The total length of the transmission lines used to combine the 2 signals path is simulated to 19 mm. However, the 19 mm is for a transmission lines in air (electrical length), which is very unlikely in mobile device designs because transmission lines often are designed into a circuit board. In that regard, FR4 is a most common substrate used for circuit boards and has a dielectric constant of around 4.5. An electrical length of 19 mm in air equates to about a physical length of around 9 mm in a typical FR4 substrate.
The reference antenna concept shown in FIG. 1 has a physical distance of 10 mm between the feed of the LISF and the feed of the HISF. This length is a bit longer than the expected length of 9 mm in FR4. However, it has been determined that acceptable performance can be accomplished even if a length of the transmission line is not optimal. Notably, as the non-resonance bands are naturally in the high impedance region of the Smith chart and have a low phase velocity, it is expected that minimal use of a transmission line (or extra long transmission lines) will still work in many situations where the antenna system has high bandwidth.

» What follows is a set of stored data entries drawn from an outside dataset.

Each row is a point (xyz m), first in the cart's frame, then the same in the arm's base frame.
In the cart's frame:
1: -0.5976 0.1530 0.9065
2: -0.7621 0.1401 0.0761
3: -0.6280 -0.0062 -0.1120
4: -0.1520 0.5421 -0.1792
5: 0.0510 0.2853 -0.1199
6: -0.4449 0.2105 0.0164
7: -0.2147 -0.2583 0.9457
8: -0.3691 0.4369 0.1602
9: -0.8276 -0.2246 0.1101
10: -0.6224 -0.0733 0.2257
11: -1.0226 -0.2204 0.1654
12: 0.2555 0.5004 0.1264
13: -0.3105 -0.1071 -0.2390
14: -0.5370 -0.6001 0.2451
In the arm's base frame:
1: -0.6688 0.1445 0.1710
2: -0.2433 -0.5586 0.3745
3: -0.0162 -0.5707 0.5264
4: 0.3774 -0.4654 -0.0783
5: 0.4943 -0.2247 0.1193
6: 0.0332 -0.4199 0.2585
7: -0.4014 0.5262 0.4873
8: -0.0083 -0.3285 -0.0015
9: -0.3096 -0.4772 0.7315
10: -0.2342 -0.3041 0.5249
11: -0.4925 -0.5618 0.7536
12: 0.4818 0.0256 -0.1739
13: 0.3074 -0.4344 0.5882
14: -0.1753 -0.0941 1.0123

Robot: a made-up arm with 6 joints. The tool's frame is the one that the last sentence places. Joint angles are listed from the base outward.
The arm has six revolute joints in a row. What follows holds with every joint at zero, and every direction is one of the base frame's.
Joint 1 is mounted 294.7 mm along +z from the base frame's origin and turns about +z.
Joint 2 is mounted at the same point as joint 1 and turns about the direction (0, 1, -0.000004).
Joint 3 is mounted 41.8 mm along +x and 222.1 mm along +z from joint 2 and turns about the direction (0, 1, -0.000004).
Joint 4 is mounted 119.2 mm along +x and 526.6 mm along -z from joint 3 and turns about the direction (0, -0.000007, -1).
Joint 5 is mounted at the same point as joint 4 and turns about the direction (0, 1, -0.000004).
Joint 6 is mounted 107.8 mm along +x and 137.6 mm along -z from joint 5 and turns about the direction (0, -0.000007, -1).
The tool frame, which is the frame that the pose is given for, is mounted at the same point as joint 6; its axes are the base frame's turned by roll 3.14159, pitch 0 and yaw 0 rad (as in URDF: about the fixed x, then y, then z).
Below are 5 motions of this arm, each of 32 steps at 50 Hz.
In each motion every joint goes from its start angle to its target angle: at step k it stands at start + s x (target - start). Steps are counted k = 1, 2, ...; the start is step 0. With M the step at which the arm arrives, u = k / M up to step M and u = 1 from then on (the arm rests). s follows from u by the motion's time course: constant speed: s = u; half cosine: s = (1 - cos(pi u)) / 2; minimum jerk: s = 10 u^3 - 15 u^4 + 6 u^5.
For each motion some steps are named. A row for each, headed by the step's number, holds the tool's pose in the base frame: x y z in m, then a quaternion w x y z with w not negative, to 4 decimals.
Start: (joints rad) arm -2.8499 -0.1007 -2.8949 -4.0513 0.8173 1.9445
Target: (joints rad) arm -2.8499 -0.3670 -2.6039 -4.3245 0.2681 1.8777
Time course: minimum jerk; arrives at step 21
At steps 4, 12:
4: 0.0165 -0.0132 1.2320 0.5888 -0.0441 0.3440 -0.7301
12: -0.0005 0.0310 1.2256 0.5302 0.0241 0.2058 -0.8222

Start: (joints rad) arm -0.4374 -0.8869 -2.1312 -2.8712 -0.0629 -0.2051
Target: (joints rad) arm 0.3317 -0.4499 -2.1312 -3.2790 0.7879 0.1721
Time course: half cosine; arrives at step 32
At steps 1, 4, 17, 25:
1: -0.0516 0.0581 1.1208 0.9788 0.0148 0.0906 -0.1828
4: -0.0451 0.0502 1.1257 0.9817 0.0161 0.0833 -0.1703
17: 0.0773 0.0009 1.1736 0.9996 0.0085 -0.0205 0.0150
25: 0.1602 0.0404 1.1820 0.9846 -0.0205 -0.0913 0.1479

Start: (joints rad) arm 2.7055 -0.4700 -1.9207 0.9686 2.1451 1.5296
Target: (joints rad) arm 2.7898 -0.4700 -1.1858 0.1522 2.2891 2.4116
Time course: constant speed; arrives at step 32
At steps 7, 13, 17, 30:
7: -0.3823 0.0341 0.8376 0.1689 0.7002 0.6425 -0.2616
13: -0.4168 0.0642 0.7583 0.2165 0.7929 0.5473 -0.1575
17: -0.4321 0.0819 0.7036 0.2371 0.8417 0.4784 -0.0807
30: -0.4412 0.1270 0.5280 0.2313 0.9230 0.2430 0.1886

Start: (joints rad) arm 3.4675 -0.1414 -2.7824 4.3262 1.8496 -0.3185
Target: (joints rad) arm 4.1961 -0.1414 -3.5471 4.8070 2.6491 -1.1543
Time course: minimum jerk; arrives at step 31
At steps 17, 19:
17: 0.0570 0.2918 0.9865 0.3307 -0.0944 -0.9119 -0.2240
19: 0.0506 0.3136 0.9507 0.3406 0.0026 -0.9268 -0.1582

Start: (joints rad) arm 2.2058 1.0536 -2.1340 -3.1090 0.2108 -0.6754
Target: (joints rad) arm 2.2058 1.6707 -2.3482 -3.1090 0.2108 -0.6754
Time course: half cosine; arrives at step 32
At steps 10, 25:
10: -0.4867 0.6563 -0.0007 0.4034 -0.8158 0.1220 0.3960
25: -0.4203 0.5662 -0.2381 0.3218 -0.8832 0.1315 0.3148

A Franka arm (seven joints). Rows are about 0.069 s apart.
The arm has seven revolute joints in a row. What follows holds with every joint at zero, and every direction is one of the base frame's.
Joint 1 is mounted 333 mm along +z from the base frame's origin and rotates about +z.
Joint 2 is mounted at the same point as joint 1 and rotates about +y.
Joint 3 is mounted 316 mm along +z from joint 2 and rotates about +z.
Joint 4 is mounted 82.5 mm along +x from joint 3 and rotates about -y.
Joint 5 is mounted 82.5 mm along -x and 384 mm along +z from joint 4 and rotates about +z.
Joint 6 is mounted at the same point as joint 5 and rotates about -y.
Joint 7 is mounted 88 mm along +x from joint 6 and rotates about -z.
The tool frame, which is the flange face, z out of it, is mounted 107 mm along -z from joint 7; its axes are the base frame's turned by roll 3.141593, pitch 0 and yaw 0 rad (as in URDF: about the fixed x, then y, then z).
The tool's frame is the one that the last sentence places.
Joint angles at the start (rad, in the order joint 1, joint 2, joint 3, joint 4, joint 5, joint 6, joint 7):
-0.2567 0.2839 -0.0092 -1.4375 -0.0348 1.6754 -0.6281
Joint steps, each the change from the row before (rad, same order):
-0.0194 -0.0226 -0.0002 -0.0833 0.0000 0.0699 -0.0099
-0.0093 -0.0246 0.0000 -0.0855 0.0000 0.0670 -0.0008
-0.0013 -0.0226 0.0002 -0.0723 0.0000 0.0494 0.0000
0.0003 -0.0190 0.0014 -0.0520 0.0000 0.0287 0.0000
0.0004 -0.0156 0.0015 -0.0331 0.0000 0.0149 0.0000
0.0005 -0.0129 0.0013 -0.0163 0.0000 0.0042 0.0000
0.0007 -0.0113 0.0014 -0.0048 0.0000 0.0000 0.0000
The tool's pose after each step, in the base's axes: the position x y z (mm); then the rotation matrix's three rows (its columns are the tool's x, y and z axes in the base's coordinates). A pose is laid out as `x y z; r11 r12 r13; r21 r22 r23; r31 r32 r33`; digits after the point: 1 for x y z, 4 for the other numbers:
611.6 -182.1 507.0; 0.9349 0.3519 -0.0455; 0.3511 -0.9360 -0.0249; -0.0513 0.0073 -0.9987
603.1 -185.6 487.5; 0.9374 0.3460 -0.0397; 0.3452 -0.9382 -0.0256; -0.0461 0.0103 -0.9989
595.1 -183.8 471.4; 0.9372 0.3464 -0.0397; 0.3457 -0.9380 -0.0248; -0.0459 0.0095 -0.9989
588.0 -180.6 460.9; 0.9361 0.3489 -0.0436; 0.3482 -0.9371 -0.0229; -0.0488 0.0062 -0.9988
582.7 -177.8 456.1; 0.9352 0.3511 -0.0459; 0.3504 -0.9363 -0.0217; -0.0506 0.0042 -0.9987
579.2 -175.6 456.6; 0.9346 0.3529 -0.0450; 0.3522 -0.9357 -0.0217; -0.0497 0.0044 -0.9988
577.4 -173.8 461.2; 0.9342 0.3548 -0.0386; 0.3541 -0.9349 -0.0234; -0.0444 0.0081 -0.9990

It should be noted, however, that for systems that have higher Q antenna elements it is expected that a more accurate transmission line will be beneficial. This because such antennas tend to have reduced impedance bandwidth and faster phase velocity at the non resonance bands.
While the above system of transmission lines could be used with standard direct feed antennas, the reduced bandwidth and increased phase velocity tends to require a much longer transmission line (about 4 times as long). Such a long transmission line become impractical in portable systems and therefore is unlikely to be useful in any system that would benefit from a compact system. Compared to using slot fed antennas, standard direct fed antennas also require a more accurate/precise design and tend to suffer from increased bandwidth loss due to the lower impedance bandwidth and faster phase velocity of the non resonance bands. As can be appreciated, therefore, a number of undesirable changes are needed to use standard direct fed antennas. These are all factors that make it more difficult to combine such two standard direct fed antennas.

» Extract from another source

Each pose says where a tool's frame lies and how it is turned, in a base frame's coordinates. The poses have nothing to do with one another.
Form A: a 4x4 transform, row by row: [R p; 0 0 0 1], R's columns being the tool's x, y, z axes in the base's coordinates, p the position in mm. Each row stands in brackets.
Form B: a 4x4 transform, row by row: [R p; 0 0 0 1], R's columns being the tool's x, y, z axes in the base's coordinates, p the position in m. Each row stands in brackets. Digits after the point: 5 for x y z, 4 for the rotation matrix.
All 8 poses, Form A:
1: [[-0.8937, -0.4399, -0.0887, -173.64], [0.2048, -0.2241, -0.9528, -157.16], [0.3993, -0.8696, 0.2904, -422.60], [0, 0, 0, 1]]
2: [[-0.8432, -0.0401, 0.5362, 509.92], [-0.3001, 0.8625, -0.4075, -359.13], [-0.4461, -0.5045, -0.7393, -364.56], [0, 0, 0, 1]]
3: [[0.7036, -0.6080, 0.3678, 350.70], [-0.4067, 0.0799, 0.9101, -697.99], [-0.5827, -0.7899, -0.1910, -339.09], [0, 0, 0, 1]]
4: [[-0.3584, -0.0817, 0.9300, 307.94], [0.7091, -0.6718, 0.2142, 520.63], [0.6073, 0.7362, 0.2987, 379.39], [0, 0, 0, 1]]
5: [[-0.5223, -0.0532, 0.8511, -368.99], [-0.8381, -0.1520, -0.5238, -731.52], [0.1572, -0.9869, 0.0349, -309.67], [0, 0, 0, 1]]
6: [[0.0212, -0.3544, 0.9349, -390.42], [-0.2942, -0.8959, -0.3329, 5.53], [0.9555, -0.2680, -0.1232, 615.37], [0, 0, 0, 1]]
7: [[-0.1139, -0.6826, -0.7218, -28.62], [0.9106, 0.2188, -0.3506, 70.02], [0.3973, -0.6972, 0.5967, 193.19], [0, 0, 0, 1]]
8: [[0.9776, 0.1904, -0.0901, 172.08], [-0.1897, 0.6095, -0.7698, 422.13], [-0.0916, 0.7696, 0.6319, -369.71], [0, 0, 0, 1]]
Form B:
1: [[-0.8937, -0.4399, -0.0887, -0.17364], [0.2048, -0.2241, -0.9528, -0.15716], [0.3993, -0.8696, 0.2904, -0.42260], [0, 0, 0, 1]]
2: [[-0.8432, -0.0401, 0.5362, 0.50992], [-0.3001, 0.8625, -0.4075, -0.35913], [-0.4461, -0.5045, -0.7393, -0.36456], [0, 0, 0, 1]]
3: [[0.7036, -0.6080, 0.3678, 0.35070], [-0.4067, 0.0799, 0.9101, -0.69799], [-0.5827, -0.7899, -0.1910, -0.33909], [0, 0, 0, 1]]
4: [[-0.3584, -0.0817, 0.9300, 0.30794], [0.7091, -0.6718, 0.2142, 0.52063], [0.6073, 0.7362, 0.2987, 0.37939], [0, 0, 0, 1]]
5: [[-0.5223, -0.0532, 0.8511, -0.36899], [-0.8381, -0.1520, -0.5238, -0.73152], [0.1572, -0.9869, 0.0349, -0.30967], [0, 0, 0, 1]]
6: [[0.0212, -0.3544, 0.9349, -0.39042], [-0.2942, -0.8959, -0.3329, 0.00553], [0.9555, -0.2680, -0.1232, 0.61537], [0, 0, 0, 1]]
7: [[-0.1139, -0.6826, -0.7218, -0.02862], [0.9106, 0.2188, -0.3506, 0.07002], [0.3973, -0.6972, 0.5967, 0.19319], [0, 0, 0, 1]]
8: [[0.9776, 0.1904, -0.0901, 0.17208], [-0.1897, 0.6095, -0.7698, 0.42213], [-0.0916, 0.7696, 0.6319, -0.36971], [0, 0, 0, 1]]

In addition to allowing for a single transceiver, another advantage of this concept is that the distance between the 2 feeds can be optimized to a specific distance, without affecting the Q of the antenna elements. This is possible due to the fact that the indirect feeds can be moved closer to each other while maintaining the Q of the elements because the elements themselves are not moved.
Moving the slot feed will affect the phase shift of the antenna and it might not be possible and or feasible to obtain the required phase shift in the slot alone. However, an additional phase shift can be added by a discrete parallel capacitor in the circuit. For example, if the phase shift of the high band slot is too small for the high band frequencies to be matched to 50Ω with a series inductor, the phase shift can be increased by adding a capacitor 80, as shown in FIG. 8.

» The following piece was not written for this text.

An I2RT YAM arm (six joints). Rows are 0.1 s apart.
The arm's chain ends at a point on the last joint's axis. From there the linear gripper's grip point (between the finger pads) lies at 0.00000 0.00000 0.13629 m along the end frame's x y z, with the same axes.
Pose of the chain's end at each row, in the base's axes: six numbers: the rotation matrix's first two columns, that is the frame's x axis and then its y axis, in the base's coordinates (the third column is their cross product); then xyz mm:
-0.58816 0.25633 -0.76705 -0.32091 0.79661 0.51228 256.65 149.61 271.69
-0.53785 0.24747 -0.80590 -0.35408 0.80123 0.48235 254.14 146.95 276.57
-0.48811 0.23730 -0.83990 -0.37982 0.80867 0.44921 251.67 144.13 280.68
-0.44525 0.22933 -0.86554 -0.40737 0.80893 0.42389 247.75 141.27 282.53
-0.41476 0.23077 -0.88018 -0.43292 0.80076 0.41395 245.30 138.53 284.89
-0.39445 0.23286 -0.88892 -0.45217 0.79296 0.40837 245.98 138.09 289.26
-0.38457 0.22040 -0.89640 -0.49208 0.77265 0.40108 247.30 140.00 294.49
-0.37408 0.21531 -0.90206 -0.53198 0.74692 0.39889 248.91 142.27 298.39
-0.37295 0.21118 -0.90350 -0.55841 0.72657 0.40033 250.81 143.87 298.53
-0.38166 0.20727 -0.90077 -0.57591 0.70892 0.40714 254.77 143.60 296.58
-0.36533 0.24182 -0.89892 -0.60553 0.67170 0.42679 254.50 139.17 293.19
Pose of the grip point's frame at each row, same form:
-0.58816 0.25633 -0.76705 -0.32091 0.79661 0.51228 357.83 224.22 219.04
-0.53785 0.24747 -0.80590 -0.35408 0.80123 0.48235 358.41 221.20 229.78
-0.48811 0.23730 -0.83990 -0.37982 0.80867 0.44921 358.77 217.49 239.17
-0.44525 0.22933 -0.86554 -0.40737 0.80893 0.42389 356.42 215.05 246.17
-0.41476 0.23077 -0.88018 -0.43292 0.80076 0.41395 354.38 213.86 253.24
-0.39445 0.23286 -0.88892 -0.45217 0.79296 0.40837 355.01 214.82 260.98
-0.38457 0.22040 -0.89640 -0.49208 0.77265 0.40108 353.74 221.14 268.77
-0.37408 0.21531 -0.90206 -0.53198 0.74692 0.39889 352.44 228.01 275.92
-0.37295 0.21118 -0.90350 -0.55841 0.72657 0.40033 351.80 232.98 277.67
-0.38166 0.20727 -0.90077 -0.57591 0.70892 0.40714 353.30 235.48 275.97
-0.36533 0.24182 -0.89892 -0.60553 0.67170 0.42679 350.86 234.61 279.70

It is expected that the discrete tuning of the phase shift will most beneficial for the high band feed; however, discrete tuning of the phase shift can also be used on the low band feed. As can be appreciated, the example depicted in FIG. 8 discloses an embodiment that uses a discrete capacitor to tune a slot that has an electrical length that is too short. By replacing the capacitor with an inductor it is possible to tune a slot that has an electrical length that is too long.
The disclosure provided herein describes features in terms of preferred and exemplary embodiments thereof. Numerous other embodiments, modifications and variations within the scope and spirit of the appended claims will occur to persons of ordinary skill in the art from a review of this disclosure.